Yes. Claude is available on AWS Bedrock in the São Paulo region (sa-east-1), providing data residency in South America. This is critical for LATAM enterprises subject to data localization requirements under LGPD (Brazil), CNBV (Mexico), and SFC (Colombia). All Claude model tiers — Opus, Sonnet, and Haiku — are accessible through Bedrock.

What is the difference between Claude direct API and AWS Bedrock?

The direct API connects to Anthropic’s servers and is simpler to set up. AWS Bedrock runs Claude within your AWS account, providing VPC isolation, IAM-based access control, CloudWatch monitoring, and consolidated billing. Bedrock is preferred for enterprise because it keeps data within your AWS perimeter and integrates with existing infrastructure.

How much does Claude on Bedrock cost compared to the direct API?

Bedrock pricing is comparable to direct API pricing: Sonnet 4 costs $3/$15 per million input/output tokens on both. Bedrock adds no markup but you pay for associated AWS infrastructure (VPC, NAT Gateway, CloudWatch).
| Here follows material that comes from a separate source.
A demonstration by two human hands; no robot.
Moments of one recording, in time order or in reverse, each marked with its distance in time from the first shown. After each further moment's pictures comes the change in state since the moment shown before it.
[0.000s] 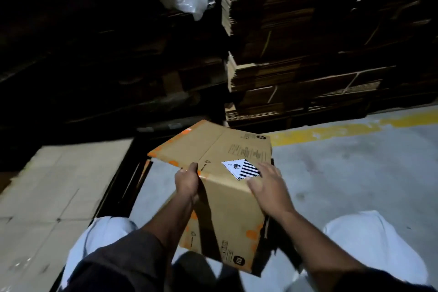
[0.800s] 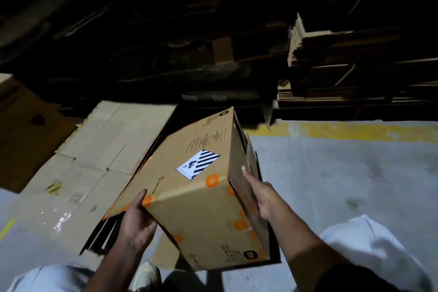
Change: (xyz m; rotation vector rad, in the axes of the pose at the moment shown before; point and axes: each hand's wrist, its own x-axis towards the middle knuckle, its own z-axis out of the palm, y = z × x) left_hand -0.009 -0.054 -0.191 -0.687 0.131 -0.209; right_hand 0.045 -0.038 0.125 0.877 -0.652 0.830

Prompt caching on Bedrock can reduce input costs by up to 90% for repeated context.

Can I build a RAG system with Claude on Bedrock?

Yes. AWS Bedrock provides native RAG support through Knowledge Bases for Amazon Bedrock. You can connect S3 data sources, use Amazon OpenSearch or Aurora pgvector for vector storage, and query with Claude as the generation model. This is the recommended architecture for compliance RAG systems in regulated industries.